Spark reads from both Hive Meta store and ORC (or PARQUET) files directly in HDF.
For ORC files, security at HDFS still applies so READ/WRITE is controlled by HDFS ACL or Ranger.
Right now Spark doesn't propagate end user identity to Hive meta store and we are working in the community to enhance this.
Created 12-08-2015 10:58 PM
What steps needs to be performed to get Table level access control via Spark using Ranger.
a) Do we enable the Hive Plugin?
It will be good if there is some notes or docs that shows the steps to enable Table level access control
If using in conjunction with Hue Livy server. Does anything change?
Created 12-15-2015 12:41 AM
"Right now Spark doesn't propagate end user identity to Hive meta store and we are working in the community to enhance this."
I assume Spark runs Hive queries as hive user. Does this mean that Spark has access to all data stored in Hive even though the Ranger plugin is active?
Created 12-16-2015 05:41 PM
The nuance is how you use SparkSQL. If you use Spark-Shell, the identity of user launching the shell is used for Hive access. If you use SparkThrift Server the identity used to access Hive data is the identity used to launch the SparkThriftServer.
Created 12-17-2015 11:36 AM
@vshukla is there any equivalent of hiveserver2 "doAs" in Spark Thrift Server?

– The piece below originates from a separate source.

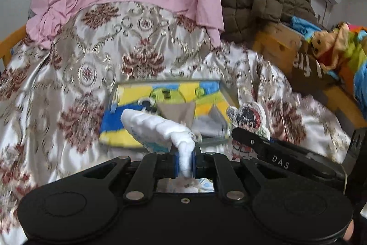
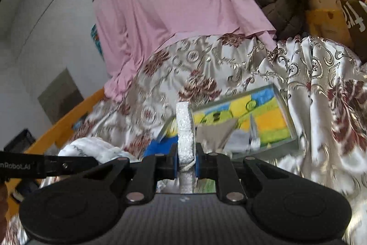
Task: Organize soft objects
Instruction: 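Carry white towel and white strip with both tools to the tray, then open both tools to release towel and strip into the tray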
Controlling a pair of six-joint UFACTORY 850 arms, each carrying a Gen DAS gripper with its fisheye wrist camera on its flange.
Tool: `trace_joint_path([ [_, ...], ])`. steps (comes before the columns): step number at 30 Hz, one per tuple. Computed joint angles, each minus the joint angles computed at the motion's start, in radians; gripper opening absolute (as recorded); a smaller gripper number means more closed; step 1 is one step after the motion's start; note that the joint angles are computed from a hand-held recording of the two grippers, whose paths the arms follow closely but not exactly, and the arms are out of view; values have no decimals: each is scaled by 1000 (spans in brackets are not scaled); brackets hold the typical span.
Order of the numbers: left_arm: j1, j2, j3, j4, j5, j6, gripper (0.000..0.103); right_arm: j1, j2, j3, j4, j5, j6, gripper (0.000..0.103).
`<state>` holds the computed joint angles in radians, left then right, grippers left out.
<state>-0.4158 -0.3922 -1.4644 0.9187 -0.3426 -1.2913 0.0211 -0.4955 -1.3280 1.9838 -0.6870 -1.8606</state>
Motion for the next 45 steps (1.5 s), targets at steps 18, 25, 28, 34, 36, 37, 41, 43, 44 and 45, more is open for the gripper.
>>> trace_joint_path([
  [18,55,-448,-502,-32,137,-91,11,-43,-283,-352,-6,137,187,15],
  [25,64,-504,-529,-141,84,4,11,-31,-340,-435,-90,215,248,15],
  [28,70,-513,-527,-157,61,16,11,-22,-359,-463,-150,237,288,15],
  [34,74,-523,-518,-192,51,45,12,-10,-375,-477,-189,219,317,16],
  [36,74,-522,-512,-172,53,29,13,-7,-376,-477,-195,216,318,17],
  [37,74,-522,-511,-169,54,25,13,-5,-377,-480,-199,214,322,17],
  [41,70,-521,-506,-127,47,-8,15,-2,-380,-486,-222,197,336,25],
  [43,70,-518,-502,-113,46,-20,16,-2,-381,-487,-229,188,342,28],
  [44,69,-517,-500,-113,44,-22,16,-1,-381,-489,-234,186,347,31],
  [45,70,-515,-498,-114,44,-22,16,-1,-382,-489,-235,184,349,35],
])
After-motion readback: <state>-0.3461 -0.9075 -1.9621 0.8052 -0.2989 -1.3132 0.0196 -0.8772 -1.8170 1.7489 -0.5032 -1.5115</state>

Created 12-17-2015 03:21 PM
STS today doesn't support doAs and there is an open ticket for it.
https://issues.apache.org/jira/browse/SPARK-5159
We plan to work in the community to resolve it.

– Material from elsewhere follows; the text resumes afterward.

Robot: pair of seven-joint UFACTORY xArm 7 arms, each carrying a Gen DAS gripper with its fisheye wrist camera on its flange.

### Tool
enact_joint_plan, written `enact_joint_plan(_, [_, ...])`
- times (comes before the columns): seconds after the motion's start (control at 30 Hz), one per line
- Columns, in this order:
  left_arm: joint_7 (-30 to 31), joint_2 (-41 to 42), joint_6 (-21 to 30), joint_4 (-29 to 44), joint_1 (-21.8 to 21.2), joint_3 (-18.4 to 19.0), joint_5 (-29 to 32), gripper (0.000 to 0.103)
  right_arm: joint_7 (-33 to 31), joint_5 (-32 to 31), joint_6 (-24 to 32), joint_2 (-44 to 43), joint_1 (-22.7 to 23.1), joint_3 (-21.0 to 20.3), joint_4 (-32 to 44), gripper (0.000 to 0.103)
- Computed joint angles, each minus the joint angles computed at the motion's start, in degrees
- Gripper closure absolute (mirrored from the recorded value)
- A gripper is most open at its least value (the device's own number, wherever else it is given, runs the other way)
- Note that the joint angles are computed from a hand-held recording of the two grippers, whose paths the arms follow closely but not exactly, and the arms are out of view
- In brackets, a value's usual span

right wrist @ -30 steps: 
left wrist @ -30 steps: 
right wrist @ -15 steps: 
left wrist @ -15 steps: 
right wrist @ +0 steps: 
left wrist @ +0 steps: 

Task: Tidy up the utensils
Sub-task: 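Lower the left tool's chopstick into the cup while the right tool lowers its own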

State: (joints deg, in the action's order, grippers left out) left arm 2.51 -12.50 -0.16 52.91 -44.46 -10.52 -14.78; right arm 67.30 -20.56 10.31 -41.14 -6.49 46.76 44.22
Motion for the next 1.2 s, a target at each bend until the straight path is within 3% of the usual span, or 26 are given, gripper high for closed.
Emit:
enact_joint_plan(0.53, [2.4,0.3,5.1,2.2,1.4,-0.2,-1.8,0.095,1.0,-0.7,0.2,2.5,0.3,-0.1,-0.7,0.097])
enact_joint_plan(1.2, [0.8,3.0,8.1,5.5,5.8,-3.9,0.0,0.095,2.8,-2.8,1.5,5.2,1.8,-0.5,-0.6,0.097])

Created 12-17-2015 03:22 PM
Created 03-01-2016 11:56 AM
Hi ,
Can you please provide steps that needs to be performed to get Table level access control via Spark using Ranger ?
Thanks and Regards
Shyam
Created 06-08-2018 01:00 AM
Does any one implemented ranger in spark sql? Any instructions on this is greatly helpful. I did the setup, but there is no impact of policies when a user is running queries. I am missing something there.